Thursday, January 14, 2010

Tired Ground

So here we are again. Writing can be a lonely business, and it can be very difficult to come up with fresh material. Every writer has their fallback topic. Dave Barry has his booger jokes, James Cameron has his stilted dialogue and third-grade-level plots covered up by amazing technology-driven effects and William Forrester has his you’re the man, now, dogs. Well, we here at QOTD/Mustache Central have two main topics that seem to be the focus of most of our posts.

George Lucas can't believe James Cameron's stealing his thunder...

First, there is the fact that we almost never update this thing, causing riots outside the QOTD bureau like Lane Kiffin’s departure from Tennessee. Second, that every year, we are involved in Mustaches for Kids – Charlotte, a sacrificial donation of upper-lip real estate to the cause of helping fund projects in schools around Charlotte. Luckily, since we haven’t posted anything since late September and today marks Shaving Day, the first day of 2010 Mustaches for Kids, we can lean on both of our fallback topics. Reader-unfriendly repetition 1, Creativity 0.

So it’s Mustache season again, when we make like a 70’s cop (minus the authoritah) and raise money for DonorsChoose. It’s a great organization, but we’re not super-excited to be sporting our juvenile delinquent-looking mustaches around town for the next few weeks.

We are excited for you to donate money to our fine cause, but we’ll save the pitch for a later date, when we’ve proven that we’ll actually update this blog every once in a while. Since we’re not thrilled about our future ‘staches, we’ll move on to a list of things we ARE excitable boys about here at the QOTD Bureau.

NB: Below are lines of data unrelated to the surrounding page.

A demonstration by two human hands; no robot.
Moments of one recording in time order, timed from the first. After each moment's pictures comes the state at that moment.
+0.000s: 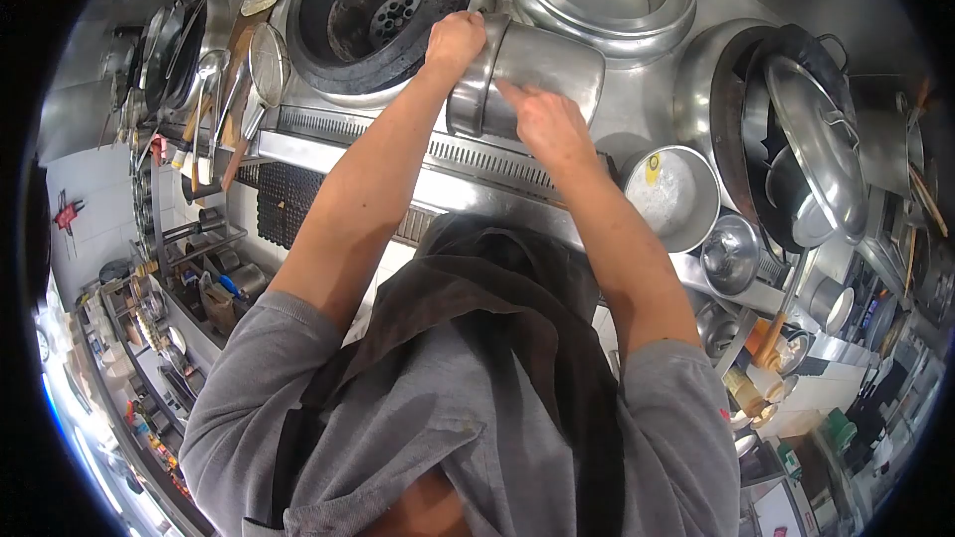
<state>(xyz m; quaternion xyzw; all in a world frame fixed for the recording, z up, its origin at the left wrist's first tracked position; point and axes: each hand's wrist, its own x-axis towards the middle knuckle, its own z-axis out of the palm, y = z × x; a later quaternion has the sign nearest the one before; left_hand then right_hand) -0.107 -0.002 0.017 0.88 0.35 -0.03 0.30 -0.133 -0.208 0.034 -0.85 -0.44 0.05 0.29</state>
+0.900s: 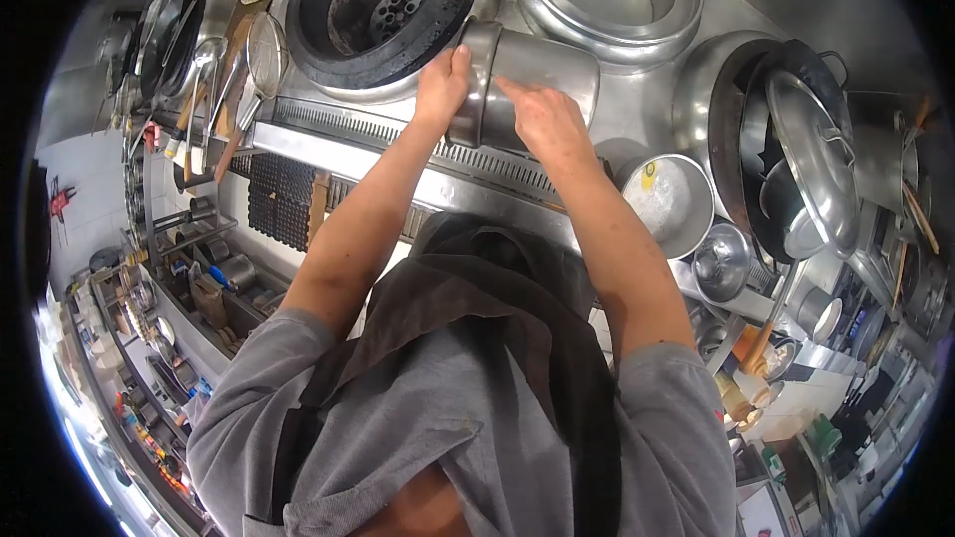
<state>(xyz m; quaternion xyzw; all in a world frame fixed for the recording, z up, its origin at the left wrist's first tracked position) -0.184 -0.020 -0.001 0.84 0.31 0.16 0.41 -0.127 -0.198 0.039 -0.85 -0.43 0.07 0.30</state>
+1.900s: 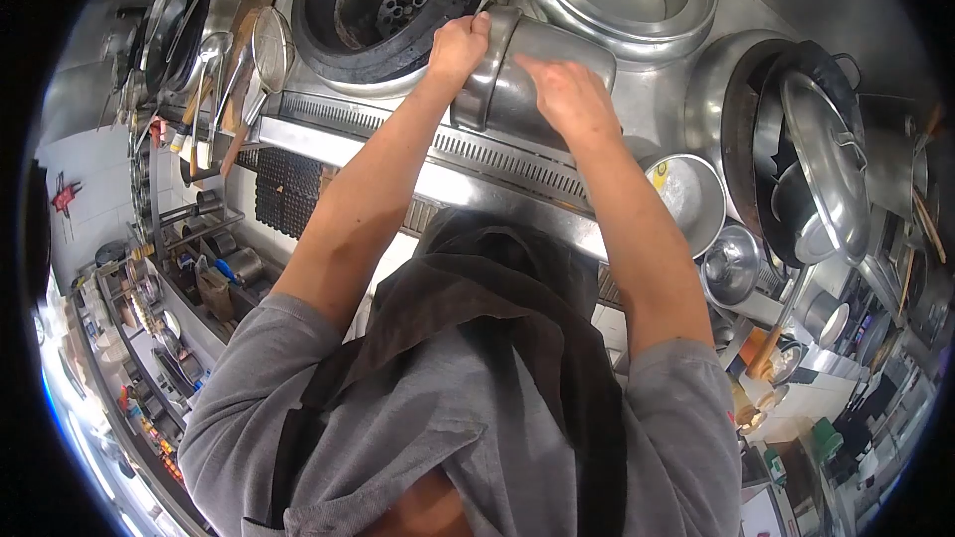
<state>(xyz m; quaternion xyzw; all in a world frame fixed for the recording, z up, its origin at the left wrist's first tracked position) -0.137 -0.004 0.017 0.88 0.33 0.08 0.34 -0.098 -0.192 0.047 -0.86 -0.44 0.09 0.26</state>
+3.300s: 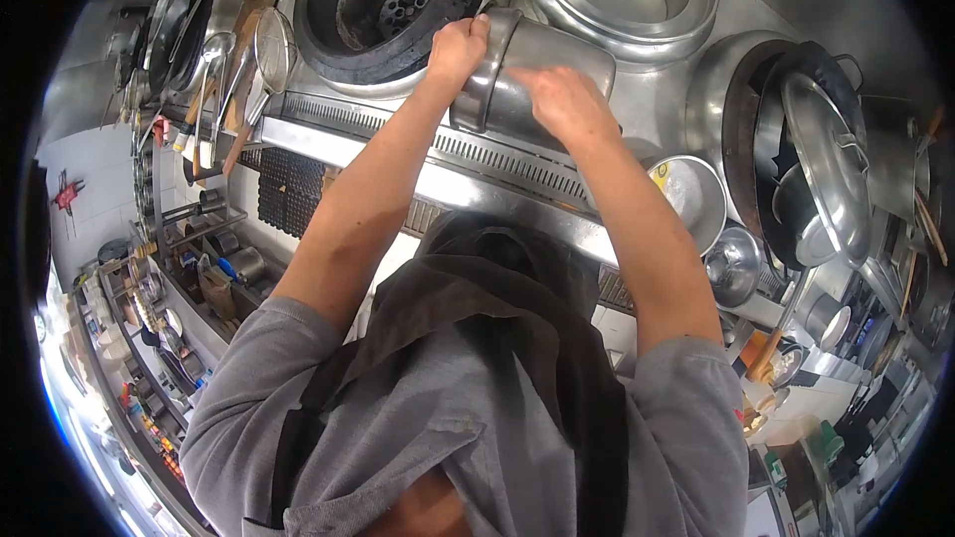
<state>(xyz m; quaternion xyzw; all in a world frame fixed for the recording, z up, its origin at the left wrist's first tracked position) -0.139 -0.005 0.016 0.87 0.33 0.08 0.34 -0.098 -0.193 0.050 -0.85 -0.46 0.10 0.24</state>
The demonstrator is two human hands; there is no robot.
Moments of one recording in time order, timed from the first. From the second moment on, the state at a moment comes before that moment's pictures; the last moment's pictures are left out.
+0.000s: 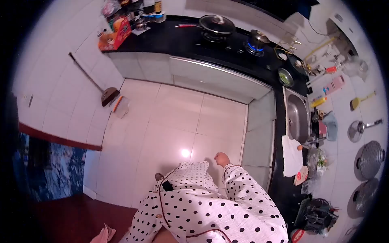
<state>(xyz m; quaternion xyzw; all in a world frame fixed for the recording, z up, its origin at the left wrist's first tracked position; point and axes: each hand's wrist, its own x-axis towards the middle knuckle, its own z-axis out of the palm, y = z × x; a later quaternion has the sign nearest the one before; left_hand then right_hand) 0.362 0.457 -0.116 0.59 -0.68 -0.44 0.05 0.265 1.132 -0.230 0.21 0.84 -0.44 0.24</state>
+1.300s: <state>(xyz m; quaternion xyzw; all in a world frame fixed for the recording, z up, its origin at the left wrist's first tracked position) 0.056 0.546 -0.185 0.27 -0.75 -0.45 -0.40 0.355 1.003 -0.195 0.36 0.80 -0.44 0.20</state>
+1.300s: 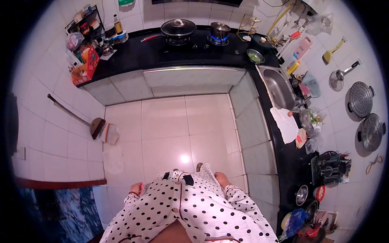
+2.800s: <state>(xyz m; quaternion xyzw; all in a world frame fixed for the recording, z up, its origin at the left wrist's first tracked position) 0.072 0.574 -0.171 0.26 -0.75 -0.45 -0.40 0.385 1.019 -0.208 0.35 0.77 -0.50 0.16</state>
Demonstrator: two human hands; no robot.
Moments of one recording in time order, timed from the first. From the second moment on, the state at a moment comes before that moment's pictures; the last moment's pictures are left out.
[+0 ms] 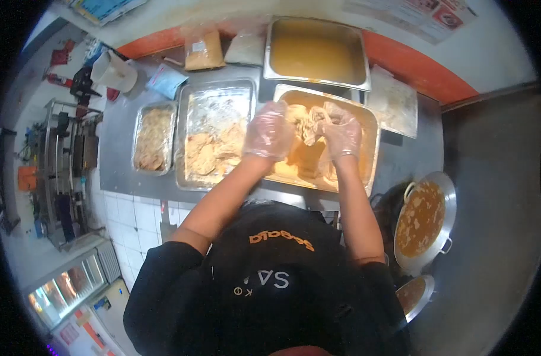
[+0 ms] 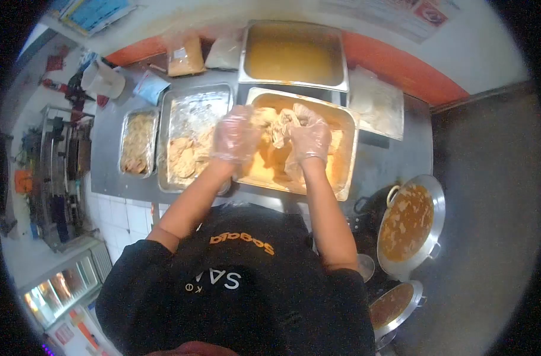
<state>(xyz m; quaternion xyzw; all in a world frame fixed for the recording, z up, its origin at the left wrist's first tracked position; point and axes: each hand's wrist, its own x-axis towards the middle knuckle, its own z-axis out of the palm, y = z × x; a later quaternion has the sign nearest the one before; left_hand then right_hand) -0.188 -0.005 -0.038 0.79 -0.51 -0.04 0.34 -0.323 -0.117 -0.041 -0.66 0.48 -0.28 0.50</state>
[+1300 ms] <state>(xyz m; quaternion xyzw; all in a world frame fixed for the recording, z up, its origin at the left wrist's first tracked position) -0.256 -0.049 -0.131 0.78 -0.46 -0.39 0.16 -0.405 -0.190 -0.115 -0.86 0.47 0.05 0.17</state>
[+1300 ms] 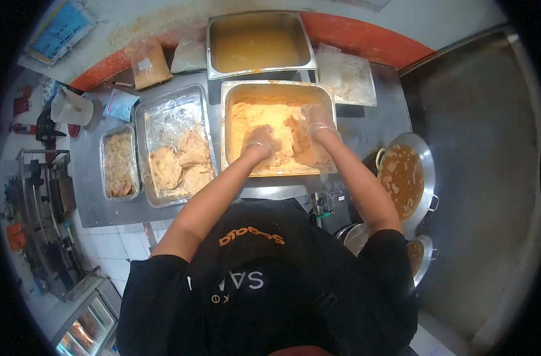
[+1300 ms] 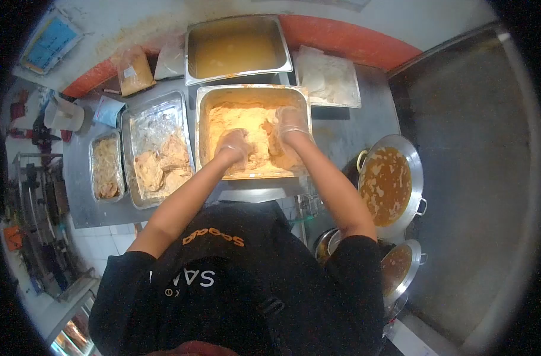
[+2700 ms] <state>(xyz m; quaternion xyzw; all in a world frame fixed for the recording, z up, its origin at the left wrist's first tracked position) -0.214 -0.075 -0.112 0.68 -0.66 -0.29 0.14 -0.423 -0.132 -0.115 -0.70 0.62 -0.17 0.31</state>
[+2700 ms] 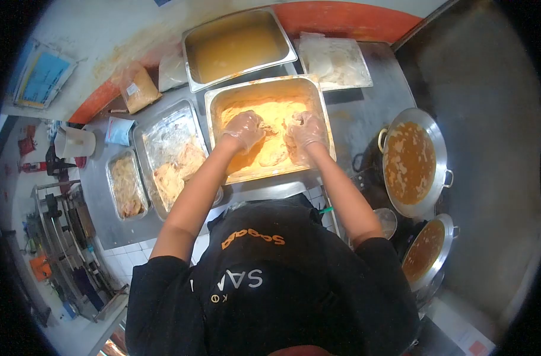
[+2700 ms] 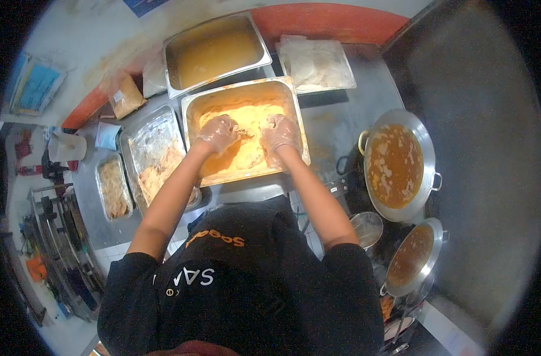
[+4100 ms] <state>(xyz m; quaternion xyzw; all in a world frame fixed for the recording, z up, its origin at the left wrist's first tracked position) -0.229 -0.057 -0.097 0.76 -0.61 -0.07 0.23 -0.351 -0.126 -0.082 -0.68 0.59 -0.19 0.39</state>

Excitable blog, they all said!

1. NBC looking like colossal idiots over this late night stuff. They really couldn’t have handled this any worse. Jay Leno is also looking like a backstabbing SOB (as well as the painfully unfunny hack he always looks like) by throwing Conan under the bus to get his old, lame show back.

2. Muse. Like everything else, we were late to this party, but have been listening to the last two albums quite a bit. Have also enjoyed watching their concert clips – and watching them live when they opened for U2 in October. They're truly excellent live, and also happen to have some of the most ridiculous lyrics of all time – as if the text from a crazy conspiracy theorist website was set to the music from Queen's "A Night at the Opera", but they’re awfully fun to listen to.
This is either one of the hardest songs in Guitar Hero history, or the drug-addled ravings of the guy under the overpass. You decide.

3. Talking about the past.

4. Better Off Ted – alongside Modern Family, the best comedy on TV, and yet no one seems to watch it. Unfortunately, QOTD’s comedy approval is often the kiss of death, as we’re on-board with the kind of quirky humor that doesn’t fly with the masses (ahem, Jay Leno fans). Ted could be joining QOTD faves Arrested Development, Pushing Daisies, and Andy Barker, P.I., as comedies that were great but never caught on with a wider audience.
This is how we here at QOTD feel about you, our loyal and loved reader.

5. Our fighting Charlotte Bobcats. 14-4 at home. We will focus on the positive and not mention their record away from Charlotte.

6. The QOTD Bureau's new snuggie. While it's not may not be as life-changing as The Wearable Towel, it's been pretty handy around the house with the freezing temperatures.

7. Clearly, we're already reaching, so we're going to leave #7 blank.

8. That's it. We don't want to use all of our material on our first post - so we'll be back soon with more mustachey goodness. As always, pictures will be added as the sketchiness grows. So onto the first quote of the day for 2010:

From last night's monologue on The Tonight Show:

“And I just want to say to the kids out there watching: You can do anything you want in life. Unless Jay Leno wants to do it, too." --Conan O'Brien

1 comment:

Bachelor Mike said...

more jokes about the slow seepage of life that ebbs out of one's body after marital vows descend upon the ears of tepidly supportive male friends!